Je n’aime pas être pressé par le temps, ni cantonner mes plaisirs entre deux portes, avec un sablier qui égrène les minutes comme une "épée de Damoclès". J’aime prendre mon temps, savourer chaque seconde, les vivre pleinement pour me les repasser plus tard, dans mon petit cinéma mental personnel.

Marie-B. le sait et fonctionne exactement comme moi dans ce domaine. Mais Marie-B. est AUSSI une personne qui sait ce qu’elle veut et l’obtient souvent…

"Je veux des marques. Ce soir, cette nuit, je veux me souvenir physiquement que tu es passé par là !", dit-elle en me montrant ses fesses et son ventre d’un index impérieux, les yeux rivés dans les miens. "... En moi, sur moi ! Et qu’il en reste quelque chose de palpable. De chaud. De gaufré ! Maintenant, je ne vais pas te supplier à genoux, hein ! Si tu ne veux pas, je n’en ferai pas une maladie non plus…"

... Son sourire "même pas cap !" est provocant, avec une indéfinissable lueur à la fois espiègle et profonde… Ne pas la décevoir. Pourtant des fessées, Marie-B. en a reçu plusieurs dans nos jeux ces jours-ci. Une part intégrante de notre sensualité commune que ce jeu qui nous appartient et nous fait vibrer.

Les rougeurs et les marques qu’elle me réclame vont au-delà du jeu cette fois… Je l’embrasse. Mais elle se dégage. Presque agacée.

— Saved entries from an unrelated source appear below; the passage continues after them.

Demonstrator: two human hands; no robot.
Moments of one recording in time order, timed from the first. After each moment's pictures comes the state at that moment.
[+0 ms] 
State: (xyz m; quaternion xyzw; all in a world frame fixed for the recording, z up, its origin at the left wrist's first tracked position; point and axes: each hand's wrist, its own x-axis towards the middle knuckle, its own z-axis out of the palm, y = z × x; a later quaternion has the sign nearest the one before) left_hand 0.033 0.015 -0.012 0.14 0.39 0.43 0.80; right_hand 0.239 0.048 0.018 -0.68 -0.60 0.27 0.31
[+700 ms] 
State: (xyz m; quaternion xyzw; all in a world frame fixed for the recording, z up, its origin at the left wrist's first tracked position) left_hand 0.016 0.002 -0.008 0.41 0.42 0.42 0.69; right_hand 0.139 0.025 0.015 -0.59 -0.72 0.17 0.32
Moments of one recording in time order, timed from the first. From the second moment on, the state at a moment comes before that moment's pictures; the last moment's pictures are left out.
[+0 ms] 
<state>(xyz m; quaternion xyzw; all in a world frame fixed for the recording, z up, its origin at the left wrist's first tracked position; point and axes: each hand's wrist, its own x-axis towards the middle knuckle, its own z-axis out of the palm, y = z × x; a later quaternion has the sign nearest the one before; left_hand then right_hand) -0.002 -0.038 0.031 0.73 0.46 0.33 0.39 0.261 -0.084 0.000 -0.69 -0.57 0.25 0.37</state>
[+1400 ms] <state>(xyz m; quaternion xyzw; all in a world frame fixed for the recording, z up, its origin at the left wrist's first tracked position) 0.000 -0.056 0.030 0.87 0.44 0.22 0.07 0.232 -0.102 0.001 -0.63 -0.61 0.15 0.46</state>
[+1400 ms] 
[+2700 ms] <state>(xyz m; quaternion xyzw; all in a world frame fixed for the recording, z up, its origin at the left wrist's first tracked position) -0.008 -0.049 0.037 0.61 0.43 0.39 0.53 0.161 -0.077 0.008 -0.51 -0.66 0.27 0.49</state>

"J'ai pas dit un câlin ! Fesse-moi. Maintenant. Ou alors pars tout de suite !"

Je deviens mâle et l’empoigne, la courbe, dénudant son cul sans prononcer un mot, les dents serrées. Des marques, hein ?

Dans le taxi qui démarre, la main me brûle encore. Un regard par la vitre. Là-haut, au cinquième étage, il y a une belle jeune femme au regard triste qui m’observe furtivement quelques secondes avant de laisser retomber le rideau pour ne pas voir la voiture tourner le coin de la rue et m’emporter loin, jusqu’à la prochaine parenthèse que nous pourrons nous accorder.

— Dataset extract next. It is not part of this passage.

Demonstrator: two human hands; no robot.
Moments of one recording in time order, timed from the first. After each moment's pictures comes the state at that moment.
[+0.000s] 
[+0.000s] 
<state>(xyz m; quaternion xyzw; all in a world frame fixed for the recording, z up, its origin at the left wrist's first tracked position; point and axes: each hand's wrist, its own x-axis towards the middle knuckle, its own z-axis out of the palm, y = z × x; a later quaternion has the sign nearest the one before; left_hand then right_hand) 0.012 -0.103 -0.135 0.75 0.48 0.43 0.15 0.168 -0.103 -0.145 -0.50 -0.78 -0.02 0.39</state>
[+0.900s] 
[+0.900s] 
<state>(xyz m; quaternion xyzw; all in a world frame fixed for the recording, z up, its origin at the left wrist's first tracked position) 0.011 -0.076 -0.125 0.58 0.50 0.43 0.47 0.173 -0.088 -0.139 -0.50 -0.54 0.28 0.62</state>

Je sais qu’elle n’a pas remonté sa culotte.

Cette nuit, demain, quelques jours encore avant qu’elles ne s’estompent, les empreintes de ma main gauche resteront gravées sur sa chair délicate, si douce, si chaude et pelucheuse à présent…

Cramoisies !

Moi, faut pas me chauffer…
Photos: Red Charls, China Hamilton

8 commentaires:

Anonyme a dit…

Bonsoir Stan

Ce texte m'a particulièrement touché. Combien de fois ai-je voulu garder traces de lui sur mon corps : ses marques, son odeur, la sensation d'avoir ses bras qui m'enserrent.
Un peu de lui pour quelques secondes, quelques minutes, quelques heures de plus.
Et voilà déjà le temps des souvenirs, jusqu'à la prochaine fois.
Merci Stan !

Erik A. a dit…

Hello Alex...

C'est un ressenti, un vécu réel, quelque chose que j'ai encore en mémoire. Ce côté fusionnel et intense de deux amants qui savent que la vie ne leur donne pas trop le temps de vivre leur passion. La fessée n'est qu'anecdotique, même si elle faisait partie de nos jeux et de nos plaisirs. Et si Marie-B. en reçut pas mal...

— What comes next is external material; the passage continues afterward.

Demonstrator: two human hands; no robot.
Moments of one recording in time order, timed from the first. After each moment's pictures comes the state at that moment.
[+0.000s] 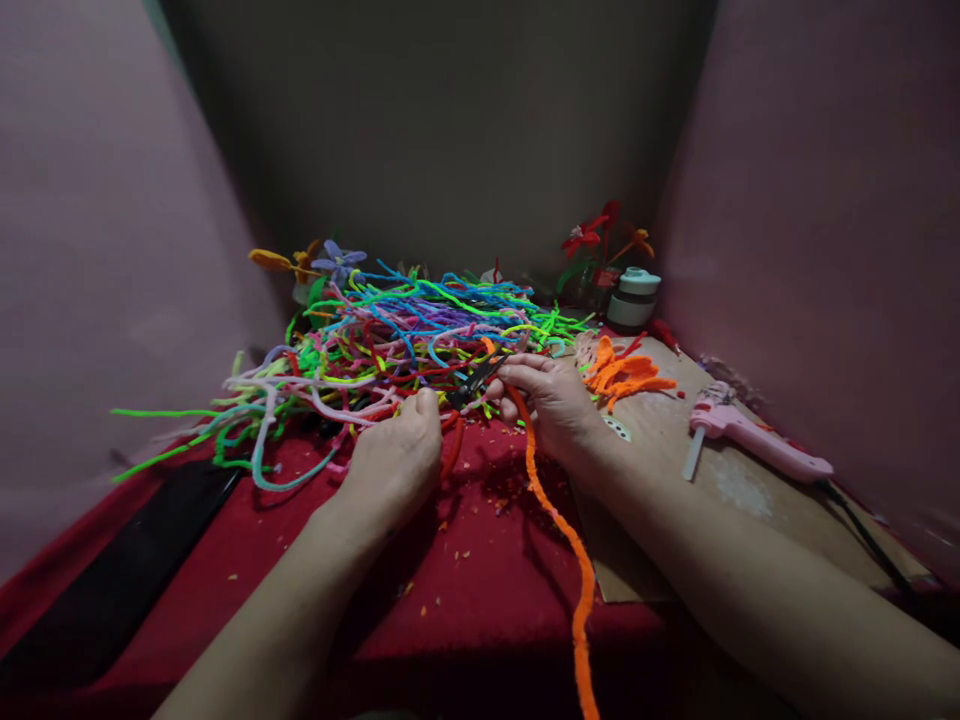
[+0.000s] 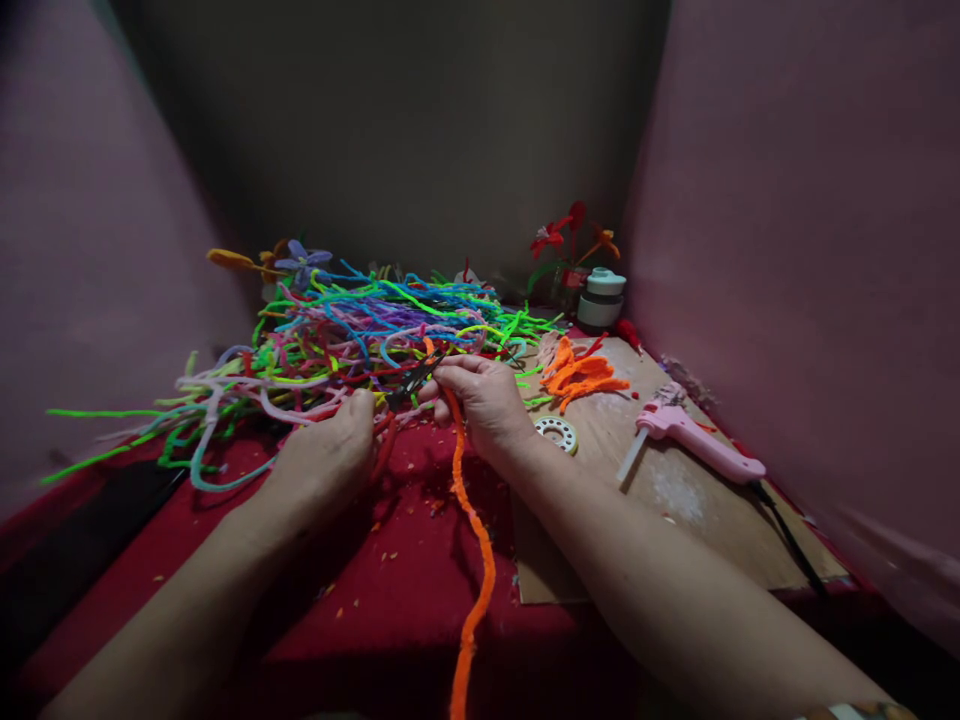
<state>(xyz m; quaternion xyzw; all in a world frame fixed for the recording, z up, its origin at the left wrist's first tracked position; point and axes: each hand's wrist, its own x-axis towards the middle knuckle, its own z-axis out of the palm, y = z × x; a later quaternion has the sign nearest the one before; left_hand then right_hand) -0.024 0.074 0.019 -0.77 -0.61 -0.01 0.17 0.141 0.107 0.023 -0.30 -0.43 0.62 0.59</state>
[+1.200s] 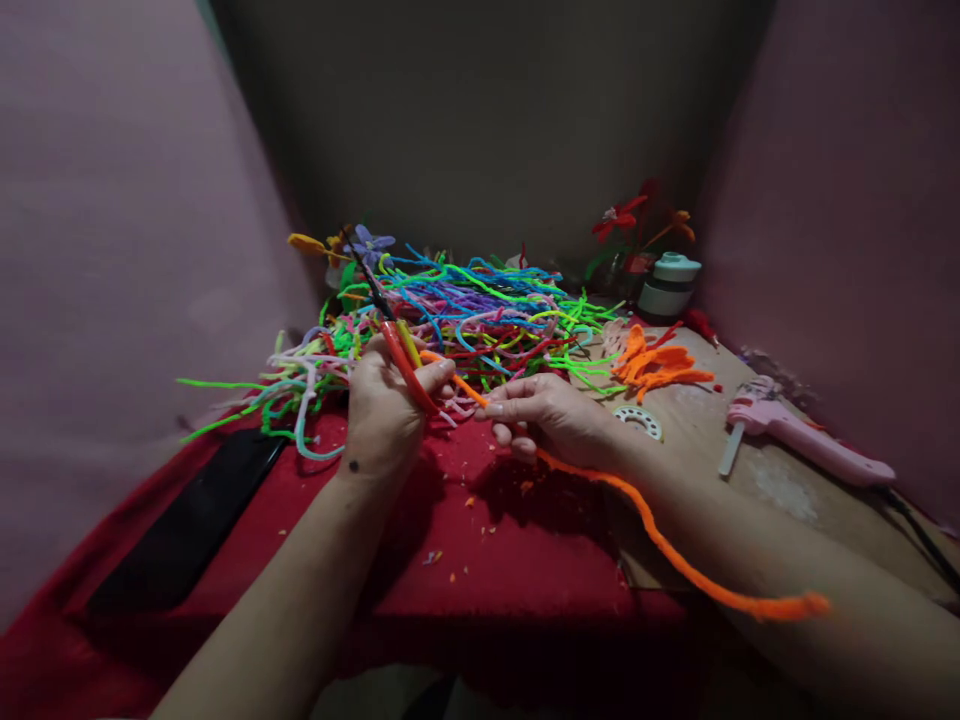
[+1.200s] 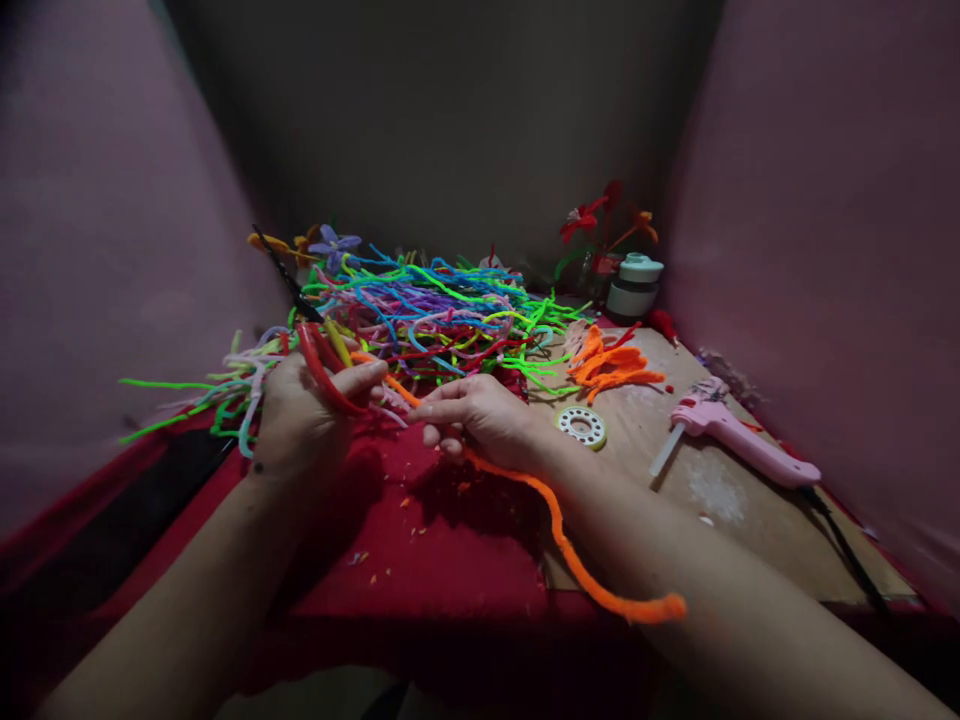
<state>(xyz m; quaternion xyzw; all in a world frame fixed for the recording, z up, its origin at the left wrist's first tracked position) -0.024 0.077 0.043 -0.50 -0.46 -0.64 -0.36 0.133 0.095 0.015 -0.28 -0.50 0.75 0.33</state>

Mais c'est plus une réelle histoire d'amour à deux que quelques instants de libido partagée.

Anonyme a dit…

C'est "aussi" comme cela que les choses doivent se passer. Dire entre les dents une envie, comme vous l'écrivez si bien, et prolonger le temps en quelques minutes, pour l'après.

Erik A. a dit…

J'ai vécu ces instants dont je parle. Bien au-delà du fantasme, je connais le goût du corps à corps, l'odeur de ses cheveux et le grain de sa peau...ça aide à forger l'authenticité que vous y avez décélée...

Anonyme a dit…

joli texte qui retransmet bien ces désirs "déraisonnés" qui nous possèdent parfois!

Erik A. a dit…

"Déraisonnés", heureusement... Car où serait le plaisir sinon, de ne faire et de vivre que des choses "raisonnables" ?

Bienvenue, Tessa.

Anonyme a dit…

Sans aucun doute le récit que j'ai lu de vous le plus 'sensible'.
On y ressent la passion, le tragique aussi....

Erik A. a dit…

"Tragique" est peut-être un bien grand mot. La tension, la tristesse et la peine de devoir cesser nos étreintes, nos jeux et le désir d'être ensemble, oui...

Ou encore "émotion", dans les deux sens du terme, autant positif que négatif. Un peu de sémantique ne nuit pas.